[Stored items from a collection]
------------------------
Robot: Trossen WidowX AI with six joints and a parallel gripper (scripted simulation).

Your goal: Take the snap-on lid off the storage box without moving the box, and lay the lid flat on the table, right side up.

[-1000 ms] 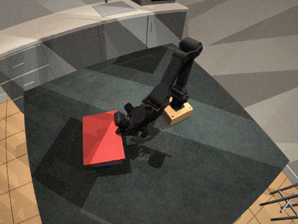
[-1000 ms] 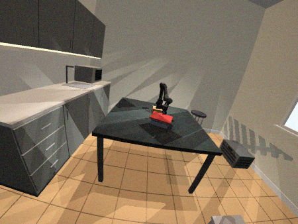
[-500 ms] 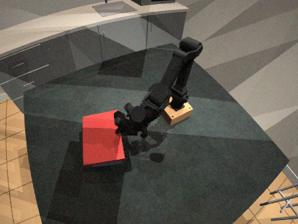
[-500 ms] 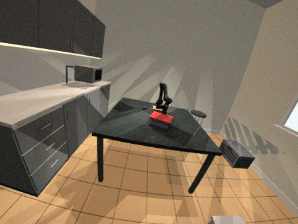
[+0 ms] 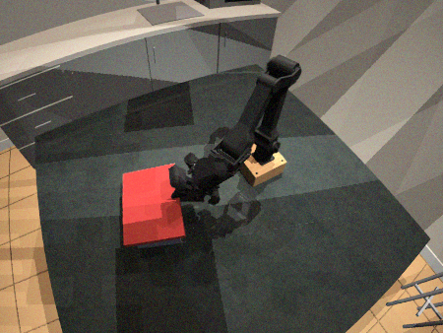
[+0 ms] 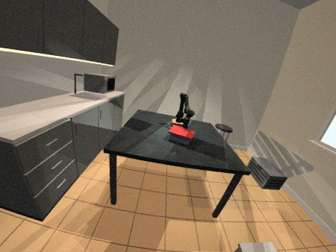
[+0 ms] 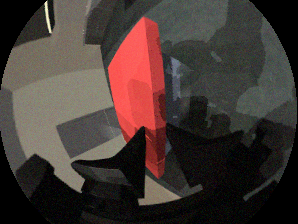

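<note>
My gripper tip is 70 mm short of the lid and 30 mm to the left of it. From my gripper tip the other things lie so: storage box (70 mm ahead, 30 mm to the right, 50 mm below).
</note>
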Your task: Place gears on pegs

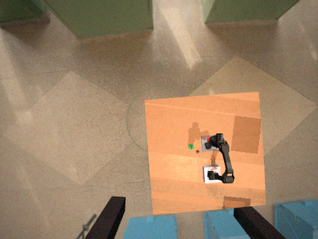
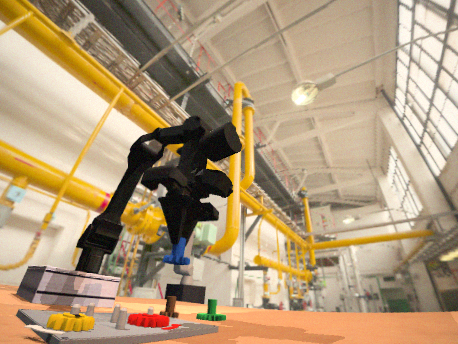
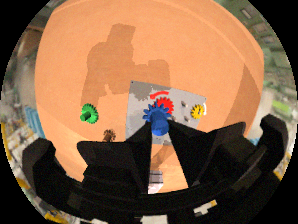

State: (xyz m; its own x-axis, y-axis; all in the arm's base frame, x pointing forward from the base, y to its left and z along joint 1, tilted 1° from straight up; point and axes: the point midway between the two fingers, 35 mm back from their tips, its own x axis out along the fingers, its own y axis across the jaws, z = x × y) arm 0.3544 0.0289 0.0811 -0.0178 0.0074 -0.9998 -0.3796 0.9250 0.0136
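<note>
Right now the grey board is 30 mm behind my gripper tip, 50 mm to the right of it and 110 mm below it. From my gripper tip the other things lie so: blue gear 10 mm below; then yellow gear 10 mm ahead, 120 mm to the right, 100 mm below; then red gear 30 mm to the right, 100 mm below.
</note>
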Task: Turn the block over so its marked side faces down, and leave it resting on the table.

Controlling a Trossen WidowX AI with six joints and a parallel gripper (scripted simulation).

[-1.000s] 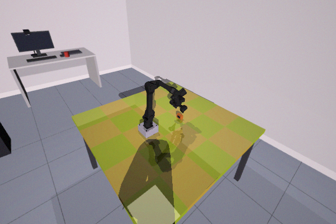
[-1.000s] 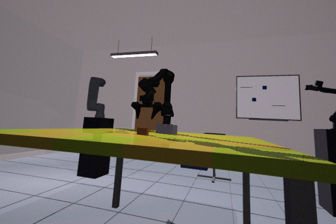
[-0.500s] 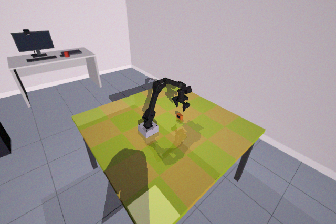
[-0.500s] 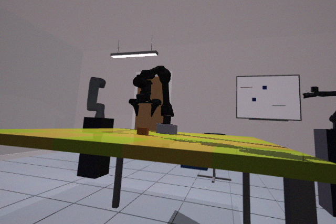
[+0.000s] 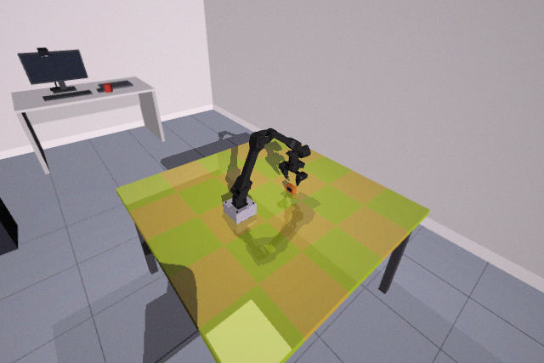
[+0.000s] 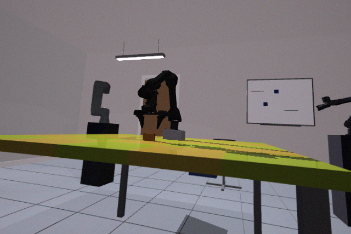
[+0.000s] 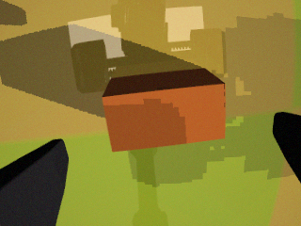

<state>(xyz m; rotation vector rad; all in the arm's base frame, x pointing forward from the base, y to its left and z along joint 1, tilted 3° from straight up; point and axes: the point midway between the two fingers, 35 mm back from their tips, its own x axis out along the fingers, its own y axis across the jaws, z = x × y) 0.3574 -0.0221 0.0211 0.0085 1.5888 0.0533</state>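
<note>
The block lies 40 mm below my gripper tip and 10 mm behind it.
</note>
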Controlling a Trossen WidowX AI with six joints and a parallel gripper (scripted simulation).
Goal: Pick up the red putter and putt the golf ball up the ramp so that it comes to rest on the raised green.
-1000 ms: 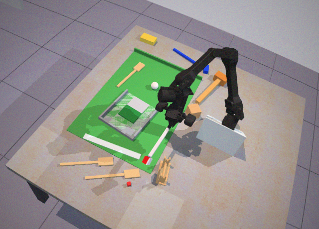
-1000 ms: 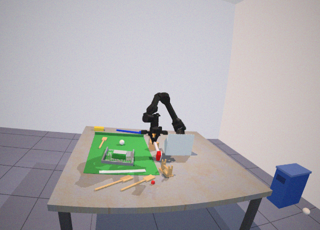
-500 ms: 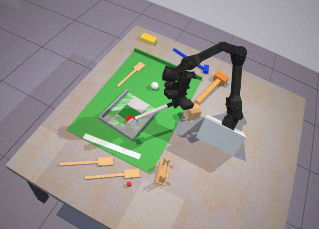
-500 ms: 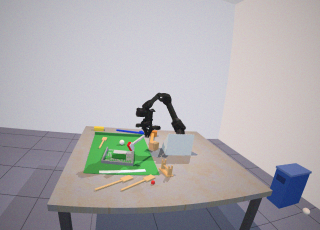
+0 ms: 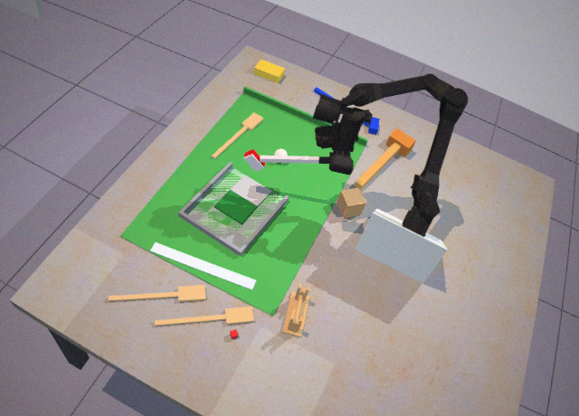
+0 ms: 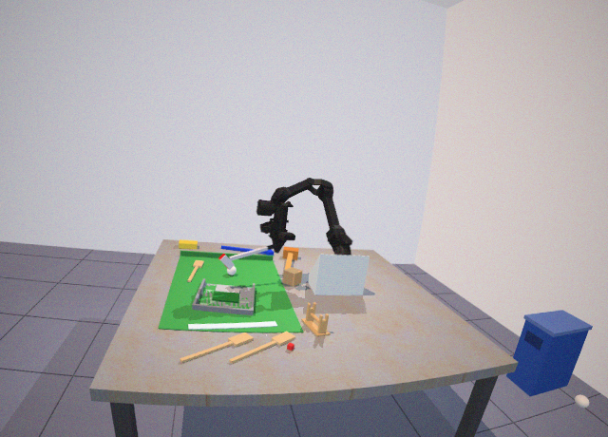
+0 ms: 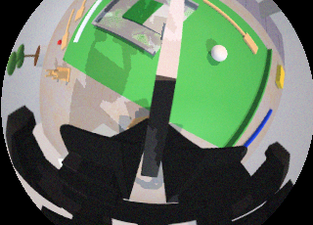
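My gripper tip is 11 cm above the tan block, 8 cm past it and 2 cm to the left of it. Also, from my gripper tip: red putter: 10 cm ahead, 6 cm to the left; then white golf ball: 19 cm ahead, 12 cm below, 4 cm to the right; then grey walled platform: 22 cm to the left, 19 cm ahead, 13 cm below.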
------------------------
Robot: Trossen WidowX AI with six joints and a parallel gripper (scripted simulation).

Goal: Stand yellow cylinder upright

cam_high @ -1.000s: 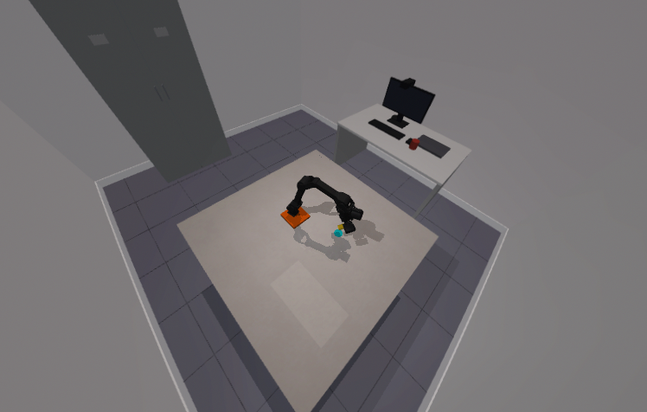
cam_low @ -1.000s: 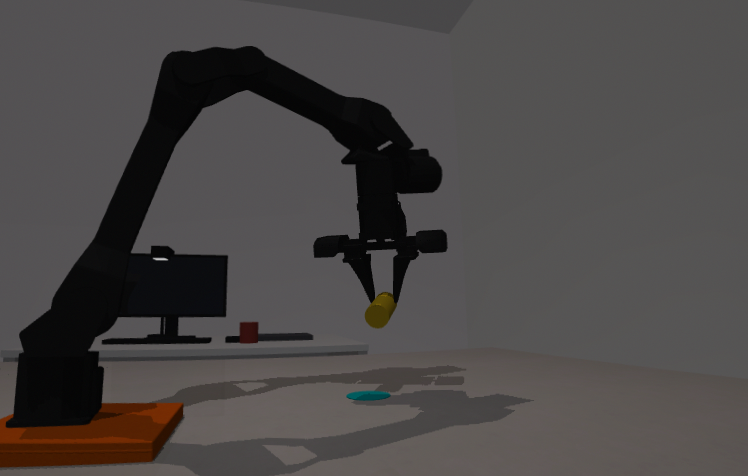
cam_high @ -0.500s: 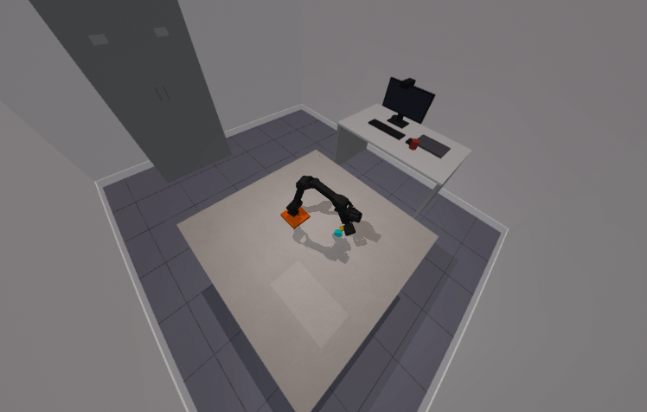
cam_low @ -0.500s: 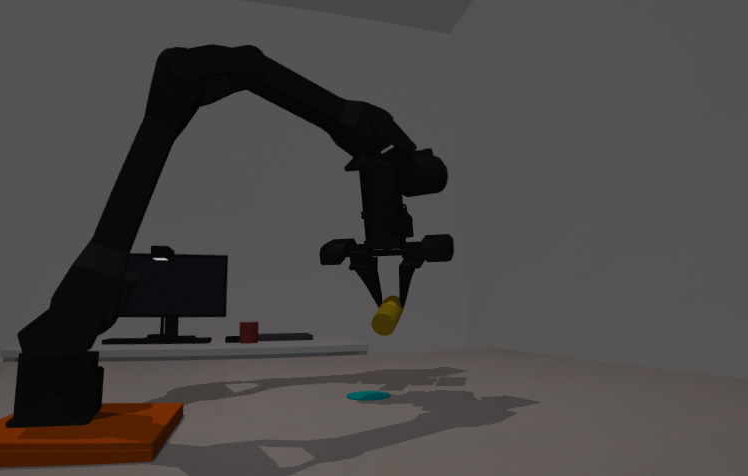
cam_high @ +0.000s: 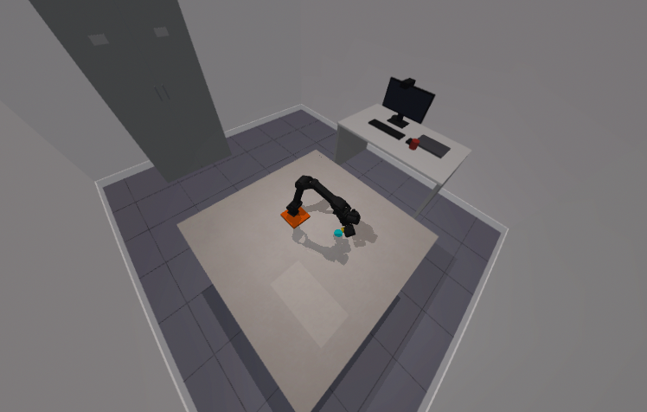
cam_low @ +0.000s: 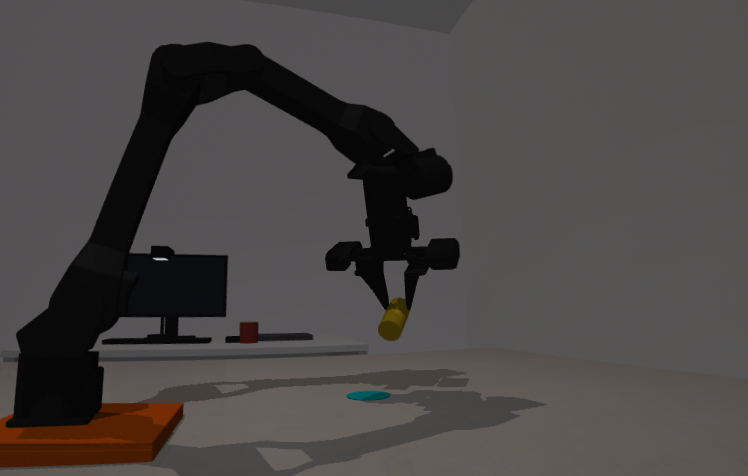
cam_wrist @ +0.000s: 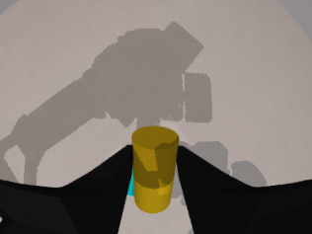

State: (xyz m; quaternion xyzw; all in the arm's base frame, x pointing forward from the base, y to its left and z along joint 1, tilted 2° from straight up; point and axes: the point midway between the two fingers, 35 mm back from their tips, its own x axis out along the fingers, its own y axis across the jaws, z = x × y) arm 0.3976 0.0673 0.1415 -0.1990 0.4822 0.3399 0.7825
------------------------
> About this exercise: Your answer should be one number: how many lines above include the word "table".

> Reply to the exercise: 2